Expression data from RUNX1S291fs-mutant and/or Ezh2 conditional knockout Lineage-c-Kit+Sca-1+ (LSK) cells. Mus musculus

Recent studies have showed that loss-of-function mutations of EZH2, a catalytic component of polycomb repressive complex 2, are often associated with RUNX1 mutations in myelodysplastic syndrome (MDS) patients. We established a novel MDS model mouse by transducing a RUNX1S291fs mutant in hematopoietic stem cells followed by deletion of Ezh2 and found that Ezh2 loss significantly promoted RUNX1S291fs-induced MDS. Overall design: We retrovirally transduced RUNX1S291fs or empty-control into either Cre-ERT;Ezh2wt/wt or Cre-ERT;Ezh2flox/flox (CD45.2+) HSCs. The transduced cells were transplanted into lethally irradiated recipient mice together with life-saving CD45.1+ wild-type bone marrow cells. After deletion of Ezh2, gene expression analysis were performed on pooled bone marrow LSK cells isolated from WT, Ezh2Δ/Δ, RUNX1S291fs, and RUNX1S291fs/Ezh2Δ/Δ mice (n=2-4) and two distinct RUNX1S291fs/Ezh2Δ/Δ-MDS mouse.
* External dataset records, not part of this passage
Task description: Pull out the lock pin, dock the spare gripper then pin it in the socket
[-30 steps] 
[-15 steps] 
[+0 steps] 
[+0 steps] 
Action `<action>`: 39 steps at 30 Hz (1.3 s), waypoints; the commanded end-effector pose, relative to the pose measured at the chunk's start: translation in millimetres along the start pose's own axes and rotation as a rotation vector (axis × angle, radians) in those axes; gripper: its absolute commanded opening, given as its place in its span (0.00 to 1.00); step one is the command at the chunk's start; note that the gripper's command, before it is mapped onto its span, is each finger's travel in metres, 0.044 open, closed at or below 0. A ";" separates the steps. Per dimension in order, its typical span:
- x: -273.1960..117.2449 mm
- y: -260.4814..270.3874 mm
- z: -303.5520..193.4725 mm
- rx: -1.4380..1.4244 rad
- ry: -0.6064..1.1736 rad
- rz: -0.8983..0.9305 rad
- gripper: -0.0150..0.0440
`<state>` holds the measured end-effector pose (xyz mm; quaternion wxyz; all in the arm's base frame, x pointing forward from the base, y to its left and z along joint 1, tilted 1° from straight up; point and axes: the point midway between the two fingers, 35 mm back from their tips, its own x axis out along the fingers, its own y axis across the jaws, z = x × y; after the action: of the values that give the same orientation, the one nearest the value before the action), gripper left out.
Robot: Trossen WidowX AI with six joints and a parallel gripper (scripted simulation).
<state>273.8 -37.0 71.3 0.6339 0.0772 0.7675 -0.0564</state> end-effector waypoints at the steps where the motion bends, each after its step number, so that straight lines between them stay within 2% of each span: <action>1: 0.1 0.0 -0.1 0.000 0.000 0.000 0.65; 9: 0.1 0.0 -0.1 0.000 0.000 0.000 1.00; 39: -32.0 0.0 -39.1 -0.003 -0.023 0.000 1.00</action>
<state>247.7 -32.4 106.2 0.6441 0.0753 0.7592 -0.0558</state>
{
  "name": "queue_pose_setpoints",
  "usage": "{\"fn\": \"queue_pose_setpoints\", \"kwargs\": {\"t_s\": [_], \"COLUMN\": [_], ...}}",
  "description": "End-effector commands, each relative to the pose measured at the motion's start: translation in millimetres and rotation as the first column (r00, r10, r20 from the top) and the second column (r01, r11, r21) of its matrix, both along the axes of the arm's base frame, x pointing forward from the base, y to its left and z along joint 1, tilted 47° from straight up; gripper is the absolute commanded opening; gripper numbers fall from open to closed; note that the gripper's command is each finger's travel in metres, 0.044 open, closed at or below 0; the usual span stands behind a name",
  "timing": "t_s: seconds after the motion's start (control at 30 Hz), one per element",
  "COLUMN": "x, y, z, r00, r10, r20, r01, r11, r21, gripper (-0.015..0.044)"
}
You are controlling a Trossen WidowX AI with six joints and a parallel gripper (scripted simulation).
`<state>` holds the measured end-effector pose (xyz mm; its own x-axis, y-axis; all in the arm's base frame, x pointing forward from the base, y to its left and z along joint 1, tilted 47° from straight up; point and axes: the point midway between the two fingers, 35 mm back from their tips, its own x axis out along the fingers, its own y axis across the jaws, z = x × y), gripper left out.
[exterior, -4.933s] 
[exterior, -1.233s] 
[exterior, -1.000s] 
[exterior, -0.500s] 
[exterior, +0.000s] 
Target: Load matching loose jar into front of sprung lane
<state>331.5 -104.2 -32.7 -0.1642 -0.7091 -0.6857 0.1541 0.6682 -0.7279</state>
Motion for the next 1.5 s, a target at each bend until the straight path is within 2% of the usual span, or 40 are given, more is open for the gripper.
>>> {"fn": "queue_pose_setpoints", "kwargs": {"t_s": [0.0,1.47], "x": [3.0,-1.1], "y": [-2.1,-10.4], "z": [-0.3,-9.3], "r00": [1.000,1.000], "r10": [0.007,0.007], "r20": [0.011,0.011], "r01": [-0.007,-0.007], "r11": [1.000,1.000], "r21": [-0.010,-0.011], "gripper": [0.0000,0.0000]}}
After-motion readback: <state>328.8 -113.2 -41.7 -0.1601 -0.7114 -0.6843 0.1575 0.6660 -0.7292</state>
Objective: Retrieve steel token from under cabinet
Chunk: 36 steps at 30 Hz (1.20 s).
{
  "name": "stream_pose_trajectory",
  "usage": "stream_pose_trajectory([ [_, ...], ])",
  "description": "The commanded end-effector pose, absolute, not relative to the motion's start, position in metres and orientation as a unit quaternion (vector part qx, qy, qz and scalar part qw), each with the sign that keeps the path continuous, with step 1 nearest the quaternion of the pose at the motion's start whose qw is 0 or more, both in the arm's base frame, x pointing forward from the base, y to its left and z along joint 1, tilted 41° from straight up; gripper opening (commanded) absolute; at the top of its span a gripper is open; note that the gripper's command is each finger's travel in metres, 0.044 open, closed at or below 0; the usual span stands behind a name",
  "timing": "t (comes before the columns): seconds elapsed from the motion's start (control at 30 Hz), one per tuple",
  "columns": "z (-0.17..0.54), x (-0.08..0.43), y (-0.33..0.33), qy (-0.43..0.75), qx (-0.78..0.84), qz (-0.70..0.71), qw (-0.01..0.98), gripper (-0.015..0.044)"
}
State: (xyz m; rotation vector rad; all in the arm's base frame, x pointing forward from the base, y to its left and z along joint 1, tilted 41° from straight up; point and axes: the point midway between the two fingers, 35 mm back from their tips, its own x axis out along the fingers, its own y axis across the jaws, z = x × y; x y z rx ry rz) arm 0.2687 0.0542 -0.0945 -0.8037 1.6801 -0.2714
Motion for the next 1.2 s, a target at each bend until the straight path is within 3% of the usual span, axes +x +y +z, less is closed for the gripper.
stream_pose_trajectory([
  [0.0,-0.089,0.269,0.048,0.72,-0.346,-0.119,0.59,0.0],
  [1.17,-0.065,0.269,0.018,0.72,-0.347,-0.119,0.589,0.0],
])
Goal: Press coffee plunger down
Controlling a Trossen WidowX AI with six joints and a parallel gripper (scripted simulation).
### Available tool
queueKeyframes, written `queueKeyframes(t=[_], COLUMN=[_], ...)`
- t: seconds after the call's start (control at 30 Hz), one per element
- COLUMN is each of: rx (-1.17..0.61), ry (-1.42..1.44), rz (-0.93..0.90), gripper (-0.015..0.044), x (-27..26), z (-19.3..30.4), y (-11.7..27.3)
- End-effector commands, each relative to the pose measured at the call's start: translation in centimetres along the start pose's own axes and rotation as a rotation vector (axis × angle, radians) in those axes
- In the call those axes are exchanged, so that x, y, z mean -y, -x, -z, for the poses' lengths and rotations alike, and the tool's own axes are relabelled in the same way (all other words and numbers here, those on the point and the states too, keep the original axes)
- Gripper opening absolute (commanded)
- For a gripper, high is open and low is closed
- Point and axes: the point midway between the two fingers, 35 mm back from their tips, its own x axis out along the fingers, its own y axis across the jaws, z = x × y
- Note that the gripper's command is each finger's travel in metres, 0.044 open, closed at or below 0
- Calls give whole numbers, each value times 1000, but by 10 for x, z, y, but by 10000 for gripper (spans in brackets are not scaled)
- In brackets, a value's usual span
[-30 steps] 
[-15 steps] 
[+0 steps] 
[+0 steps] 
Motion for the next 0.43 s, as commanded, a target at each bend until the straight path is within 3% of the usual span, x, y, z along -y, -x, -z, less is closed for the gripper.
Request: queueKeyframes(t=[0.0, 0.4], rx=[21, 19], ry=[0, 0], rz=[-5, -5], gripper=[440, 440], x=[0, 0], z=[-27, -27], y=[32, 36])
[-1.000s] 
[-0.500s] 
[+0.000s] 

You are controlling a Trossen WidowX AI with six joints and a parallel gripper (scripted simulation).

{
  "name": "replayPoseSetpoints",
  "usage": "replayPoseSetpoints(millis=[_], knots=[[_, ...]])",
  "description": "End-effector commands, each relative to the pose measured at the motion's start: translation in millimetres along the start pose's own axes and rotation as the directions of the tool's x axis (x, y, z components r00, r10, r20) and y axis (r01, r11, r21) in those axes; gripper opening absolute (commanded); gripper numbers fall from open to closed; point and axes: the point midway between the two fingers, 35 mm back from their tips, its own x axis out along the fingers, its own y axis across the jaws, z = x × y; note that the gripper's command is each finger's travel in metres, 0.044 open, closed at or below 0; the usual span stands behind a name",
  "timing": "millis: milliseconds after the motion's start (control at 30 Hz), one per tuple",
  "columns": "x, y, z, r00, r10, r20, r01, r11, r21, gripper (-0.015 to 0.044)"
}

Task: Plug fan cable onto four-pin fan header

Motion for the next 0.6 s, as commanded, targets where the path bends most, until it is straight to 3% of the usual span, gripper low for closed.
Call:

已有研究证实，作为多梳抑制复合物2（polycomb repressive complex 2）催化亚基的EZH2（EZH2）功能丧失性突变，常与骨髓增生异常综合征（myelodysplastic syndrome, MDS）患者的RUNX1突变相关。本研究通过在造血干细胞中转导RUNX1S291fs突变体并后续敲除Ezh2，构建了新型骨髓增生异常综合征小鼠模型，且发现Ezh2缺失可显著促进RUNX1S291fs诱导的骨髓增生异常综合征。整体实验设计：我们将RUNX1S291fs或空载体对照通过逆转录病毒转导至Cre-ERT;Ezh2wt/wt或Cre-ERT;Ezh2flox/flox（CD45.2+）造血干细胞（hematopoietic stem cells, HSCs）中。将转导后的细胞与挽救性CD45.1+野生型骨髓细胞共同移植至经致死剂量辐照的受体小鼠体内。在Ezh2缺失后，我们对从野生型（WT）、Ezh2纯合缺失（Ezh2Δ/Δ）、RUNX1S291fs单突变及RUNX1S291fs/Ezh2Δ/Δ双突变小鼠（n=2-4），以及2只独立的RUNX1S291fs/Ezh2Δ/Δ-MDS模型小鼠中分离的混合骨髓LSK细胞开展了基因表达分析。